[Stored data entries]
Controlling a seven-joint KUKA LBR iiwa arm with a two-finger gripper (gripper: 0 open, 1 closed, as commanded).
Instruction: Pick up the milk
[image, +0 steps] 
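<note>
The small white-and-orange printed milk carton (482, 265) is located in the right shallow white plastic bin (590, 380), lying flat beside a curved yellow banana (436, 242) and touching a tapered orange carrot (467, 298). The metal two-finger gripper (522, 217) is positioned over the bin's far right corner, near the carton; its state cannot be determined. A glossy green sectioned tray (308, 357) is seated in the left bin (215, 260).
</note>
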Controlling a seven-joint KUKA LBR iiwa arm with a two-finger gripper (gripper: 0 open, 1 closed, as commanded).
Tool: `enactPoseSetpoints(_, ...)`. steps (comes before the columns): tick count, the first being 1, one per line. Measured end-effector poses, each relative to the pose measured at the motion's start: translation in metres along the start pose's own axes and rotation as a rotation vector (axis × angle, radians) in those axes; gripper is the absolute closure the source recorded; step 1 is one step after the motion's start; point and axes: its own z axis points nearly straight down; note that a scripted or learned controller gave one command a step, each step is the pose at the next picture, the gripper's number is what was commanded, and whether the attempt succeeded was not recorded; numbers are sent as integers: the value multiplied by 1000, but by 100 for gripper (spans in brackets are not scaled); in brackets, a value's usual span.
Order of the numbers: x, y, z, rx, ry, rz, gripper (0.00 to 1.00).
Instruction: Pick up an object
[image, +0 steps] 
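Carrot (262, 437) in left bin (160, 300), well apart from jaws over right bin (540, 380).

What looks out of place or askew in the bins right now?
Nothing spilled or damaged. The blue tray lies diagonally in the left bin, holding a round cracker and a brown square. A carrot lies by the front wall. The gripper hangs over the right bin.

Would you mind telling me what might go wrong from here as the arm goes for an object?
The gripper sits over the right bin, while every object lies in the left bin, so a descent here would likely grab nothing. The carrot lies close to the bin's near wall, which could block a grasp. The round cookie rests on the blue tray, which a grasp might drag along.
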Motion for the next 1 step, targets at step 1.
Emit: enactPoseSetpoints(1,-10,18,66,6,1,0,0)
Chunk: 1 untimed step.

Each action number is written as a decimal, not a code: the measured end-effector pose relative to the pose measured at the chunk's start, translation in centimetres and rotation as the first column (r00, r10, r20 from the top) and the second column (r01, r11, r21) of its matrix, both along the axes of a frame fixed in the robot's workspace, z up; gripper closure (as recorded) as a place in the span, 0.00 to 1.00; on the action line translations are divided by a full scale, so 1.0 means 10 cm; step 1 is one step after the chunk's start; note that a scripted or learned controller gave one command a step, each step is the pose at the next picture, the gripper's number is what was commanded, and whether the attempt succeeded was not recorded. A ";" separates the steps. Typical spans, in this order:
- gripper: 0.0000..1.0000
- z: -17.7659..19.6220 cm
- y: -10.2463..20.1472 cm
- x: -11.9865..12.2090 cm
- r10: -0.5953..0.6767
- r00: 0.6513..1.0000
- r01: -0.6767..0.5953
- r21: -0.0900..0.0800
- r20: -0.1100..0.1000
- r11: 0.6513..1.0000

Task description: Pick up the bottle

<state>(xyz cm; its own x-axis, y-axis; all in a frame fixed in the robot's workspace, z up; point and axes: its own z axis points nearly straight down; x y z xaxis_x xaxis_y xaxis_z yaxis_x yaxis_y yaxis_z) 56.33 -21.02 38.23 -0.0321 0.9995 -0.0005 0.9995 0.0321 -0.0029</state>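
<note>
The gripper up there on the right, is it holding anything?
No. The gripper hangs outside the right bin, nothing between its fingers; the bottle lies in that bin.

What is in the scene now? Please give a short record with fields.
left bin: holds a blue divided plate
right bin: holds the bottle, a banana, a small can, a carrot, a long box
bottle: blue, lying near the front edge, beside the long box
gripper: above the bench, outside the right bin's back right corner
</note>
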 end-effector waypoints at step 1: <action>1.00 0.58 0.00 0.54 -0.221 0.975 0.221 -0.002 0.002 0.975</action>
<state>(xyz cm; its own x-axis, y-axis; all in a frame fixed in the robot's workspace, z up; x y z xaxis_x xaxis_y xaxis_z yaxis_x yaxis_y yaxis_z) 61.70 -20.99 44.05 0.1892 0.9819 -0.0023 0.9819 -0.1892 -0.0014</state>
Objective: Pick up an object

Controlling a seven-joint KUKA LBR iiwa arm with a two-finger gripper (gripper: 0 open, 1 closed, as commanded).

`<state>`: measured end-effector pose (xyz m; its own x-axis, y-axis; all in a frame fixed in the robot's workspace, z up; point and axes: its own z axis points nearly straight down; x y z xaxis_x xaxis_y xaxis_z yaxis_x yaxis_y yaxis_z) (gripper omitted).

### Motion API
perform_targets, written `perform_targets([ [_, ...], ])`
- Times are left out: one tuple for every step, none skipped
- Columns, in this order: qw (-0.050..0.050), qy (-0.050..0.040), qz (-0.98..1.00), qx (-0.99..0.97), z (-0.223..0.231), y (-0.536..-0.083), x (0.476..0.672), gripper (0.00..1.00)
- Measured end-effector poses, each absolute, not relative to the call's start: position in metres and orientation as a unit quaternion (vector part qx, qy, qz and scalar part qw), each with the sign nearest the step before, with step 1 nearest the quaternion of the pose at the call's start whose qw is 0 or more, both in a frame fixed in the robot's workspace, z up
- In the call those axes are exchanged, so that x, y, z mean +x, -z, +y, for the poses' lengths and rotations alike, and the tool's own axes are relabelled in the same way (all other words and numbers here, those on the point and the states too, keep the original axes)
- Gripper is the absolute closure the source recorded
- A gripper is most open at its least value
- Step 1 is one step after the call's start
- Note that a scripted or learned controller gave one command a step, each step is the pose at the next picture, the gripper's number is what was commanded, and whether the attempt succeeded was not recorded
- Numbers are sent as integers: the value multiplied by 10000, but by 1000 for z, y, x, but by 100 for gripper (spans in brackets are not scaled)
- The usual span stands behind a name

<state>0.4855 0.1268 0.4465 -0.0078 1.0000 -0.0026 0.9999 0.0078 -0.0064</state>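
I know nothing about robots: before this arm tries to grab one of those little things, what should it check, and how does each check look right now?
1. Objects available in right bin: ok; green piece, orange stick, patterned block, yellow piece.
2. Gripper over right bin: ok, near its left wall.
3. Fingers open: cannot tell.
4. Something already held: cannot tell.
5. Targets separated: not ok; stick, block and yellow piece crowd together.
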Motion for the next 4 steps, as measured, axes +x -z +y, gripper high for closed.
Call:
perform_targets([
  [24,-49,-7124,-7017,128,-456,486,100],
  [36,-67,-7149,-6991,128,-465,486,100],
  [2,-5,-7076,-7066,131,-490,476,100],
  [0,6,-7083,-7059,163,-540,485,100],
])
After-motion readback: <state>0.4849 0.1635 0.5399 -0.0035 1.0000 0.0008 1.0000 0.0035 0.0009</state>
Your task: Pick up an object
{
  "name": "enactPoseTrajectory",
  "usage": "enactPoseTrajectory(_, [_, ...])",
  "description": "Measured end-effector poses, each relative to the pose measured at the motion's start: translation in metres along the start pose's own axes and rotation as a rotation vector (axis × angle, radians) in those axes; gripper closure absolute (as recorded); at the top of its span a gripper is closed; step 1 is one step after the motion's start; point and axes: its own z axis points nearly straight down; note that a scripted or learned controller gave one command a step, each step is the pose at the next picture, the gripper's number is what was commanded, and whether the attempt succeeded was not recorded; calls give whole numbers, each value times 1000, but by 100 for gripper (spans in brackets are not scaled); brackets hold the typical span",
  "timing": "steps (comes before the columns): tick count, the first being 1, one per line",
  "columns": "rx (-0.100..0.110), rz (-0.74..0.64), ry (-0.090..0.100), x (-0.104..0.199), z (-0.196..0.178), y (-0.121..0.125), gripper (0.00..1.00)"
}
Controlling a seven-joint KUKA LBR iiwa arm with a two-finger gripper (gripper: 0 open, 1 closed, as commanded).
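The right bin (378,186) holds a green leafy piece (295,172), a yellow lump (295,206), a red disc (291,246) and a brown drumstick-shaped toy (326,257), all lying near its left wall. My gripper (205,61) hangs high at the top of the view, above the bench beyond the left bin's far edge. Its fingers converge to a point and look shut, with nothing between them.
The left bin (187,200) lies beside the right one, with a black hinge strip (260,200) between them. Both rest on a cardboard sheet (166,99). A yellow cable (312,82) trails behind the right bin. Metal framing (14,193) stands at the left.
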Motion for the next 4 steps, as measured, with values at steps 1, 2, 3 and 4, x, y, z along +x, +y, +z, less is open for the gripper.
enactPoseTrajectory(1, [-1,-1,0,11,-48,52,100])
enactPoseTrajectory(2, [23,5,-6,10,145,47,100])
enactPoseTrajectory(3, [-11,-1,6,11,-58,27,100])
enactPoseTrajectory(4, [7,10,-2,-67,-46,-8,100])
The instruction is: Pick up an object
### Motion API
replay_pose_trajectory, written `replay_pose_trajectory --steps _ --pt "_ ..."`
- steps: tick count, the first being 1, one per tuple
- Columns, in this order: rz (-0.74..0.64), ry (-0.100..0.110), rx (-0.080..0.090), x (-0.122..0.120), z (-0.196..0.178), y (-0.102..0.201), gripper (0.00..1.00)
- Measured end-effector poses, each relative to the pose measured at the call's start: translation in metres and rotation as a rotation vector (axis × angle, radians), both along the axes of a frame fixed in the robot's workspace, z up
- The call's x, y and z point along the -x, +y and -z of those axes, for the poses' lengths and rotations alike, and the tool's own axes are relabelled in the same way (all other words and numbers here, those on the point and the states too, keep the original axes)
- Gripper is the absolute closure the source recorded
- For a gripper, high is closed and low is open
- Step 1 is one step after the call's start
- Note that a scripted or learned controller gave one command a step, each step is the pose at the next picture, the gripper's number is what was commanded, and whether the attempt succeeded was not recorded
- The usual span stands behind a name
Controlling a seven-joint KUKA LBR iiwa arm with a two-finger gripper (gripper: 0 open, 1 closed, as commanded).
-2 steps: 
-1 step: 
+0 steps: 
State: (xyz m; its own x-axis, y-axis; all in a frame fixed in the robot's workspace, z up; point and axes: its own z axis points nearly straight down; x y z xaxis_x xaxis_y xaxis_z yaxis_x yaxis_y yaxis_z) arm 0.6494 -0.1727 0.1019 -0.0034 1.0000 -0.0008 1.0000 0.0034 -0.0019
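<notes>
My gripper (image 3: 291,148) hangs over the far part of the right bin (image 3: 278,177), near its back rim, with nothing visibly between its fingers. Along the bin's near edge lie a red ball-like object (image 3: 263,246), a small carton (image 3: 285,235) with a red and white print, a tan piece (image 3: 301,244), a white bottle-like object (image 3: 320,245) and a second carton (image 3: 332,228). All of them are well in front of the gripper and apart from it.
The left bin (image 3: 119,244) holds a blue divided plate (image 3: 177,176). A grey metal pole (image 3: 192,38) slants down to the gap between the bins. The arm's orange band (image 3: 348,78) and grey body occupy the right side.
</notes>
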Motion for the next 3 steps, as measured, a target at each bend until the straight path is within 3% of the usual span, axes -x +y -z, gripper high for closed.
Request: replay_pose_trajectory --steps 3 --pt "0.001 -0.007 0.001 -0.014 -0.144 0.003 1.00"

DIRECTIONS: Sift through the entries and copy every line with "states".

WRITTEN SOLUTION:
- In the call those axes are exchanged, so that x, y, z mean +x, -z, +y, for the poses' lengths and rotations alike, and the tool's own axes are relabelled in the same way (all other words and numbers here, those on the point and the states too, keep the original axes)
- The call's x, y and z point along the -x, +y and -z of those axes, for the poses' lengths and rotations alike, and the tool's own axes are relabelled in the same way (all other words and numbers here, those on the point and the states too, keep the original axes)

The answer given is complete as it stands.